A este viejo vendedor de rosas dice no molestarle mucho su soledad. No obstante, al mencionar a sus hijos se estremeció levemente y con la gorra se secó el sudor de la frente. No parecía muy consciente de sus palabras, más bien las pronunciaba quebradas, inaprensibles, como pensamientos que no lograra contener dentro de sí. Al final, consiguió hilvanar una frase bien clara: “hay errores que arrastramos toda la vida”.
—¿A qué se refiere?
—A nada en particular…olvídalo… ¿Tú fumas? — me preguntó
—No.
—El problema es que Antonio encendió el tabaco delante de mí y me dejó unas ganas de fumar del carajo; pero no, tú haces bien, este vicio es malísimo… te jode to’ los pulmones.
—¿Y por qué lo mantiene?
—Na’ porque aprendí a fumar desde que era niño y a partir de ahí me quedé con la maña de llevar siempre un tabaco en el bolsillo, lo que pasa es que hoy no he tenido tiempo de ir a la bodega.
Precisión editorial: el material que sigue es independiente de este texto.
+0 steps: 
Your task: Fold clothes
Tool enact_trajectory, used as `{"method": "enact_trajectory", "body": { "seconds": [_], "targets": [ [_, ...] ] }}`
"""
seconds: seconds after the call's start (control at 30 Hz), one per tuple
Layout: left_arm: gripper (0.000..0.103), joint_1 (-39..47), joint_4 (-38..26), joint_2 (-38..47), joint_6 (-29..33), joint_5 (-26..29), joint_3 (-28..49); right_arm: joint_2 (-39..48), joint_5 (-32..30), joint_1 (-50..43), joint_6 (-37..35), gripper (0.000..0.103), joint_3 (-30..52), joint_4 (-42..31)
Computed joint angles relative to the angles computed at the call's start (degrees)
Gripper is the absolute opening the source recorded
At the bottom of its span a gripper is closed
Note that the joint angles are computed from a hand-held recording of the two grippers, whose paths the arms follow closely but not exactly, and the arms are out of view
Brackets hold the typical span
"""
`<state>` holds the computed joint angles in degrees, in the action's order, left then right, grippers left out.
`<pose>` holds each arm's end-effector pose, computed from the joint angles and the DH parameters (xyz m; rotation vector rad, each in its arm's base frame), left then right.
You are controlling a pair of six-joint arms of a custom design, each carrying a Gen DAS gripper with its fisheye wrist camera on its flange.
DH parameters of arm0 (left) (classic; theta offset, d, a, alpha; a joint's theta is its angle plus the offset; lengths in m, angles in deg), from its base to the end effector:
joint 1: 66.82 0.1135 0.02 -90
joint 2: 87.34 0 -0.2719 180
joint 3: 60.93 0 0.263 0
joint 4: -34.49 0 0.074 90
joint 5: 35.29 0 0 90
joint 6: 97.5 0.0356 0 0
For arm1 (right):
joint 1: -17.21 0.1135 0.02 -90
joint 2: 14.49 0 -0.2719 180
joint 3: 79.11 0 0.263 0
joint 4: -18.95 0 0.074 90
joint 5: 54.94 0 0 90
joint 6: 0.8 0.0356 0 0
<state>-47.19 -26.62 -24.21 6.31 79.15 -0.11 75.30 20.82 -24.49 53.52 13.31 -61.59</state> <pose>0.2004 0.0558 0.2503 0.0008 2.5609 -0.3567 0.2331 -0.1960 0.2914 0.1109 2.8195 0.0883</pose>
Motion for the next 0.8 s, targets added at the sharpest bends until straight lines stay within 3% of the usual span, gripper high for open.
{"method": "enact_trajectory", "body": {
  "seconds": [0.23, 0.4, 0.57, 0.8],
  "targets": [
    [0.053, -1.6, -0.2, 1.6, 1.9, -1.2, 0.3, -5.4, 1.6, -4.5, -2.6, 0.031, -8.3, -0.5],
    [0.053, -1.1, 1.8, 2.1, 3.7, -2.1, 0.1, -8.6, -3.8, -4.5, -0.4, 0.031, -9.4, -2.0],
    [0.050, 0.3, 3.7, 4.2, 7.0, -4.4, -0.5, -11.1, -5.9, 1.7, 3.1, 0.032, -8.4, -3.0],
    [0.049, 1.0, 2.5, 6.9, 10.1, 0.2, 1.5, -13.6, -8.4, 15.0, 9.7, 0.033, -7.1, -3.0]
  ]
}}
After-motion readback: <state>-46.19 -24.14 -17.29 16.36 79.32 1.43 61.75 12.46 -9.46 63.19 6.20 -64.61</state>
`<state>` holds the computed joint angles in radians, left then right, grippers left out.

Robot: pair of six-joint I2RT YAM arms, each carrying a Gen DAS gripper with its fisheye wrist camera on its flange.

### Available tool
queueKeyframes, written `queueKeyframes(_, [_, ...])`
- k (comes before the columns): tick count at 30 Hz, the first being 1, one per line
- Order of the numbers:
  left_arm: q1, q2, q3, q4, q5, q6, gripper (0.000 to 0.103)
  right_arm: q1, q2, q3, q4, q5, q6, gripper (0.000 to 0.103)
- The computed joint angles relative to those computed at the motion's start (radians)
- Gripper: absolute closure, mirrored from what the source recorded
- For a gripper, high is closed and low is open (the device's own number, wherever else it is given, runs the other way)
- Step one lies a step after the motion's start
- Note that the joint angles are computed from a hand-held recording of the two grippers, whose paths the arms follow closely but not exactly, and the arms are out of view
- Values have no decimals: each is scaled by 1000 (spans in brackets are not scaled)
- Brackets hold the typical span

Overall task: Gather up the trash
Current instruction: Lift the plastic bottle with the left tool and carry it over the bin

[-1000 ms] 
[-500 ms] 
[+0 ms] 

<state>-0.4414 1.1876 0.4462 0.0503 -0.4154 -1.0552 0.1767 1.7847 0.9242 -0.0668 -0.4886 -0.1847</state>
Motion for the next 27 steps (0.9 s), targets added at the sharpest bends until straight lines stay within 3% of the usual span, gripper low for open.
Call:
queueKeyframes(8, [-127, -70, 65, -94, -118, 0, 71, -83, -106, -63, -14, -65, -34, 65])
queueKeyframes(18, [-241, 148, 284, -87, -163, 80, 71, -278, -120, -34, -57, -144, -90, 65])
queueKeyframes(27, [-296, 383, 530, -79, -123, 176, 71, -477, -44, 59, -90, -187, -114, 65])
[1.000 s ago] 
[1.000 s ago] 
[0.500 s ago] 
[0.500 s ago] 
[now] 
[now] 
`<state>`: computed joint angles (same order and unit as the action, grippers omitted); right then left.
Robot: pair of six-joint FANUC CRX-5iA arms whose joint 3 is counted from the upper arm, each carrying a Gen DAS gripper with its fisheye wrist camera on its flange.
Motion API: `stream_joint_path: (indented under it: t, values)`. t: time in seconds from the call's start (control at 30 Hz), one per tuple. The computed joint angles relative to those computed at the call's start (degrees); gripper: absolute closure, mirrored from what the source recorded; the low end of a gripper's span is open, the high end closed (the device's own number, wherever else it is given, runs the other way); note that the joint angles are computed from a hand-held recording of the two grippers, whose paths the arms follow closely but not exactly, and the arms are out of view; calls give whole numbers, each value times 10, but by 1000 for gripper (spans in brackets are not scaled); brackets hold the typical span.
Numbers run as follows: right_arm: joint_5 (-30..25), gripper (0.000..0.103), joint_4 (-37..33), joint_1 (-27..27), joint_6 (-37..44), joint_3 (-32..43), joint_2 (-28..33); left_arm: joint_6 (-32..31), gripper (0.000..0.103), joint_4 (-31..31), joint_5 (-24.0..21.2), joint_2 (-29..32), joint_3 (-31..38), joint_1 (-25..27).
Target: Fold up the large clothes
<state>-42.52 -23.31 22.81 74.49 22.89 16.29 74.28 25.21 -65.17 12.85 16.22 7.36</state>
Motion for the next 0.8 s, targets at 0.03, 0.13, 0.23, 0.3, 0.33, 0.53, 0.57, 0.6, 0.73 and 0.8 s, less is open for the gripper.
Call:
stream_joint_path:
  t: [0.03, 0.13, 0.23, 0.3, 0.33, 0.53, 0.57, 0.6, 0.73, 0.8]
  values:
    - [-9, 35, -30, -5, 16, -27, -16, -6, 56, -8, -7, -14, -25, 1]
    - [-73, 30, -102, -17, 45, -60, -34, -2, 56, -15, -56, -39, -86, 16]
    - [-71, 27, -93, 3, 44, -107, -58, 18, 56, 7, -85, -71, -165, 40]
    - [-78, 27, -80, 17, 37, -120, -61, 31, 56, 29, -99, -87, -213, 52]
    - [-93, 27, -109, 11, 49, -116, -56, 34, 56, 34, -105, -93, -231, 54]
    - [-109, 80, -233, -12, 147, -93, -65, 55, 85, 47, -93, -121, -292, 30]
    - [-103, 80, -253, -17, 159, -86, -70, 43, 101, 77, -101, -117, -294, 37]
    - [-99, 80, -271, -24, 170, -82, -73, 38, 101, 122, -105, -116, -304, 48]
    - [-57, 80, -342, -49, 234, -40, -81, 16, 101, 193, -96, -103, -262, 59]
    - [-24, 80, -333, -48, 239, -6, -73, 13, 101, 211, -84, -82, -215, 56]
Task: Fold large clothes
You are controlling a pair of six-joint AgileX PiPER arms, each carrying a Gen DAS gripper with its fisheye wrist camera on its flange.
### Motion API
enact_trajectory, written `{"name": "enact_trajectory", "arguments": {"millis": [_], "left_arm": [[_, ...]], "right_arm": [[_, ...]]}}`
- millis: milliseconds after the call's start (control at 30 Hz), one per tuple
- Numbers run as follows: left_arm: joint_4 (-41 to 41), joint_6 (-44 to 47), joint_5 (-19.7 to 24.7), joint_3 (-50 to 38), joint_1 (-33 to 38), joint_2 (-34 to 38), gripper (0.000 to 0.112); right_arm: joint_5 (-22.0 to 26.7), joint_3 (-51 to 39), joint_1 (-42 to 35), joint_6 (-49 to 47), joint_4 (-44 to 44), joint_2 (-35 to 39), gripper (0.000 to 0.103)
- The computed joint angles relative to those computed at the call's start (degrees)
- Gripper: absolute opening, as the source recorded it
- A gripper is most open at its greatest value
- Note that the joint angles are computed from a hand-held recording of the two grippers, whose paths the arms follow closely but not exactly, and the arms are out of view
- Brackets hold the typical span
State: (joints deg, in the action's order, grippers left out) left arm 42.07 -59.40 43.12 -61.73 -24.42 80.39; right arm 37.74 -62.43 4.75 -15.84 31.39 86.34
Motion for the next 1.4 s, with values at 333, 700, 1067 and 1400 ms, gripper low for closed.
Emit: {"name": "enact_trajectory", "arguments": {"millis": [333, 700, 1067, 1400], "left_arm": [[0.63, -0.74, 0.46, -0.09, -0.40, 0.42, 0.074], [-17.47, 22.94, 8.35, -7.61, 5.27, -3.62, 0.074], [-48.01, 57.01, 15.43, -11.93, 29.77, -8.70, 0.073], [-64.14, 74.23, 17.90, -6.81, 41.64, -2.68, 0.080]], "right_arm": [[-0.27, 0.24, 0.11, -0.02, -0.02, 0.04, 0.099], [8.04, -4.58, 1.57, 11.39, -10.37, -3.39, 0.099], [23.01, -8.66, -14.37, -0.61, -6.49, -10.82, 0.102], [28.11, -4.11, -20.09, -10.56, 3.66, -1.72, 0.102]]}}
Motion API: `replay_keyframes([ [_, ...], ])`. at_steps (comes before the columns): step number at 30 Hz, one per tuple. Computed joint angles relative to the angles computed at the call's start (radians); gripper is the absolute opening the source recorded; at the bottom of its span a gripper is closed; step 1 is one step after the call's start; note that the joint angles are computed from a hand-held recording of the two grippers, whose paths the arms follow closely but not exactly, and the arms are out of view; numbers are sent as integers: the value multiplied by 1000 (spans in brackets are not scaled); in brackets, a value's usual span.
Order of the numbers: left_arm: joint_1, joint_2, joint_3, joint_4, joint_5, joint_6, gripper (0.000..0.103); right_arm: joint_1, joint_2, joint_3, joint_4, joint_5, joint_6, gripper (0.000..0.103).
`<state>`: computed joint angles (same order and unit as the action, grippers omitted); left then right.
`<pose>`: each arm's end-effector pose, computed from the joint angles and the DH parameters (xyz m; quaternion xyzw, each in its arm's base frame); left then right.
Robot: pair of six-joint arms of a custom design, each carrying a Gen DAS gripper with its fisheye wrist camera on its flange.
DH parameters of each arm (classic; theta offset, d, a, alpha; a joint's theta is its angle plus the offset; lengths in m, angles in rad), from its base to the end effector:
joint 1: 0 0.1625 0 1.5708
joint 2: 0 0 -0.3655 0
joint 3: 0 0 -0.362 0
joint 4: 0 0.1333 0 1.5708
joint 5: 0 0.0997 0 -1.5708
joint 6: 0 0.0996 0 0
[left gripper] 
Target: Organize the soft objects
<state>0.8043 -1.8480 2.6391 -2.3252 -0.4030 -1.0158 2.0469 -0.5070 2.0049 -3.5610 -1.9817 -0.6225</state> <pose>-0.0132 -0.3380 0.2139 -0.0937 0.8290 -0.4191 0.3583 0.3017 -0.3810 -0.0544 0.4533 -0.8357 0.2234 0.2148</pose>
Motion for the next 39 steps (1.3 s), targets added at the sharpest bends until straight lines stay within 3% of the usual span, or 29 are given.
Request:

—Tampoco es que haya mucho movimiento esta tarde— le comenté.
—Tenía que priorizar el negocio. De todas formas sin dinero no puedo comprar nada. Ya le debo como 26 pesos de tabaco a un bodeguero amigo mío, y no quiero abusar de su confianza.
—¿Veintiséis pesos?
—Sí. Yo lo tengo anotado pa’ que no se me olvide. Te dije que en estos días la cosa ha estado malísima. Y para colmo, de lo que haga en el día tiene que salir la comida, los zapatos, la reparación de las ollas que siempre están rotas… y algún que otro gusto…—agarró el pomo plástico y le clavó los ojos unos segundos, como queriéndolo rellenar con la mirada.
El viejo lucía extenuado por el esfuerzo de haber conseguido hablar con tanta claridad. Yo estaba atento a los signos más sutiles, dispuesto a aferrarme de cualquier palabra que me permitiera excavar en su pasado y encontrarle sentido a aquello de “los errores que se arrastran…”, pero asumió una postura defensiva, con destreza que eliminaba de sus respuestas los detalles que pudiesen exponerlo.
Le pregunté su nombre y me contestó que prefería omitirlo. Yo insistí y él divagó con algunas observaciones sobre el calor. Finalmente anunció que se trasladaría a otro sitio para ver si tenía más suerte. Se levantó con determinación y me extendió el brazo, a modo de despedida.
—¿No me digas que tienes miedo de saludarme y coger el virus?- pronunció desafiante.
Mientras le apretaba la mano repasé sus detalles a fin de retenerlos en la memoria. Eran unos dedos largos y nudosos, medio amarillentos, que después se hundieron en las flores para asegurarlas dentro del cajón. Antes de partir hizo énfasis en que me cuidara mucho, aunque una vez más, me pareció que el viejo no era muy consciente de lo que hablaba. Luego se internó por una callejuela que de continuar en línea recta, lo devolvería al paseo de Narváez.